[BUG] Incorrect usage of mutex.unlock is causing deadlock
Godot version 4.4.2-mono (The only thing we changed for templates is our pack encryption key)
Plugin version 1.4.1
Platform Windows 11
Issue description This code keeps getting executed in a _process function:
https://github.com/dreadpon/godot_spatial_gardener/blob/77b822f50ded7211f91c0f0588d7b7c8bedac5f6/addons/dreadpon.spatial_gardener/arborist/arborist.gd#L716-L719
This means we might have thousands of calls to mutex_octree.unlock() while the mutex is not even locked!
The godot docs clearly state that this might cause deadlocks or crashes:
So to be able to find out if the hanging issue in my friend's project is actually fault of these calls to unlock, I replaced all of Mutex.new instances to MyCoolMutex.new (yes, I know this is wrong, but just for testing). Here is the code:
class MyCoolMutex:
var is_locked: bool = false
var _my_m: Mutex = null
func _init() -> void:
self._my_m = Mutex.new()
self.is_locked = false
func lock():
if self.is_locked:
print("OH NO WE ARE ALREADY LOCKED")
return
self.is_locked = true
self._my_m.lock()
func unlock():
if not self.is_locked:
print("NOT LOCKED AT ALL")
return
self.is_locked = false
self._my_m.unlock()
Then made sure all of them are using this:
var mutex_octree: MyCoolMutex = MyCoolMutex.new()
# Mutex that handles working with any meta variables relating to LOD updates
var mutex_LOD_update_meta:MyCoolMutex = MyCoolMutex.new()
func _init():
set_meta("class", "Arborist")
resource_local_to_scene = true
logger = Logger.get_for(self)
mutex_octree = MyCoolMutex.new()
mutex_LOD_update_meta = MyCoolMutex.new()
what did I observe?
Please note the return statement at the end of unlock, so this version of code does not hang, because it simply returns from the function and the mutex is not really being unlocked lots of times at all.
Now what if I comment out these three lines in MyCoolMutex?
func unlock():
#if not self.is_locked:
#print("NOT LOCKED AT ALL")
#return
self.is_locked = false
self._my_m.unlock()
https://github.com/user-attachments/assets/910f5852-1f6a-42df-9b9c-3af99d7ba731
Yup, that's a deadlock, on this line:
https://github.com/dreadpon/godot_spatial_gardener/blob/77b822f50ded7211f91c0f0588d7b7c8bedac5f6/addons/dreadpon.spatial_gardener/arborist/arborist.gd#L110-L115
Which will cause the whole game to hang, and when running inside of the editor, the moment we add gardener node to our scene...it will just hang.

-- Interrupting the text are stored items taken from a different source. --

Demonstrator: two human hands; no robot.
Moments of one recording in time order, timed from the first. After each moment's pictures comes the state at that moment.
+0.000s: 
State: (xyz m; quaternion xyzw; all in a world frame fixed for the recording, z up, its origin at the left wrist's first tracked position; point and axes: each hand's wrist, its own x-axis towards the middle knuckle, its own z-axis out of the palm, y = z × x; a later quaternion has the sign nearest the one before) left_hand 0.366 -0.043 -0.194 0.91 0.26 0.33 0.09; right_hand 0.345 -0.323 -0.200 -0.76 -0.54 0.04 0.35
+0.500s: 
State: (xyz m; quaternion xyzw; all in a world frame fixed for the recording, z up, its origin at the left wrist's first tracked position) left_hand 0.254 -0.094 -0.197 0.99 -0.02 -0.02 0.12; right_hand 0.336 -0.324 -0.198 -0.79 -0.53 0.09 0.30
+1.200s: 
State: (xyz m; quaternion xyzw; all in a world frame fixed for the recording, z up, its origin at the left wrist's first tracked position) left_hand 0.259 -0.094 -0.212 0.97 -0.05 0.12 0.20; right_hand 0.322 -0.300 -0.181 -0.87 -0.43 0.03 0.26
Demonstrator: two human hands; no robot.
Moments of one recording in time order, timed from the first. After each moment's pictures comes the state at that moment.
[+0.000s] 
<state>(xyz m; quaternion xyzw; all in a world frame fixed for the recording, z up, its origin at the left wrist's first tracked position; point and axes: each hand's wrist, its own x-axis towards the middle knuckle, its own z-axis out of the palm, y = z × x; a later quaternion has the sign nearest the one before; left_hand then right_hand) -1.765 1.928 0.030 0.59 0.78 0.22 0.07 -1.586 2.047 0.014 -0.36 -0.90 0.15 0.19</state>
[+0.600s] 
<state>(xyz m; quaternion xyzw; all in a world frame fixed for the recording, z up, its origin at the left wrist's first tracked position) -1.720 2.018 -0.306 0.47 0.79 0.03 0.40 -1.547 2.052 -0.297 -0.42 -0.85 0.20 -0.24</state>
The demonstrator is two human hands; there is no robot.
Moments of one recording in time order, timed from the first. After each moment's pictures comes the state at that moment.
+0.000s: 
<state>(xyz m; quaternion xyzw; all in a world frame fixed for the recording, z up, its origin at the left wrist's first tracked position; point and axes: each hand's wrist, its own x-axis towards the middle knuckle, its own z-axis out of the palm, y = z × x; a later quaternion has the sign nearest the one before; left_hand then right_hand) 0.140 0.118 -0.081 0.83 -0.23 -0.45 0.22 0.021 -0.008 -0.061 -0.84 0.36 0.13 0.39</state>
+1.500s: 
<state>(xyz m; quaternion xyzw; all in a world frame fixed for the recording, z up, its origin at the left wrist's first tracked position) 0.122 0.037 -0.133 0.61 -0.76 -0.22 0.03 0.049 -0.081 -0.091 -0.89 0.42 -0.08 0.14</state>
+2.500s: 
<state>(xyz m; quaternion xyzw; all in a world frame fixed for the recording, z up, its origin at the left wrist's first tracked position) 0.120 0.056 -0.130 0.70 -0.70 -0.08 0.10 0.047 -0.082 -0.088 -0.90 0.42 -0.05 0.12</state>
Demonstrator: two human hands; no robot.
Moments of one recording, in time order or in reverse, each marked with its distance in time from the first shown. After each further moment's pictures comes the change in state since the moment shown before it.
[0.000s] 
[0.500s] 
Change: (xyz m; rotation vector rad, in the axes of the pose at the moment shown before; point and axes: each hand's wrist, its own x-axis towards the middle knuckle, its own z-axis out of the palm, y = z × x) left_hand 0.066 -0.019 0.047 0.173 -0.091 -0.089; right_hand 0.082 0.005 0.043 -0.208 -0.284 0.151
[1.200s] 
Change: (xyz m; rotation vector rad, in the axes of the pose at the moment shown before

NOTE: This issue seems like os-dependent (or maybe it depends on some other factors?), because my friend on linux cannot reproduce this issue at all and he says everything is working fine for him...so I guess Mutex.unlock behavior is different on different operating systems and sometimes it might not cause this issue...not sure
Minimal reproduction project
NOTE: The reproduction project might not result in a deadlock for everyone...I'm not sure if we can make that happen...but all I know is that calling unlock like this is wrong...
Proposed solution: To be honest I would prefer to not use mutexes like this...but one solution would be to convert this code to this:
func request_debug_redraw():
if debug_redraw_requested_managers.is_empty():
mutex_octree.try_lock() # adding this line would solve the issue
mutex_octree.unlock()
return
var requested_indexes := []
# rest of the code here...
Yes, this will fix the issue, at least on the sample project I provided. At least this is the temporary solution I came up with.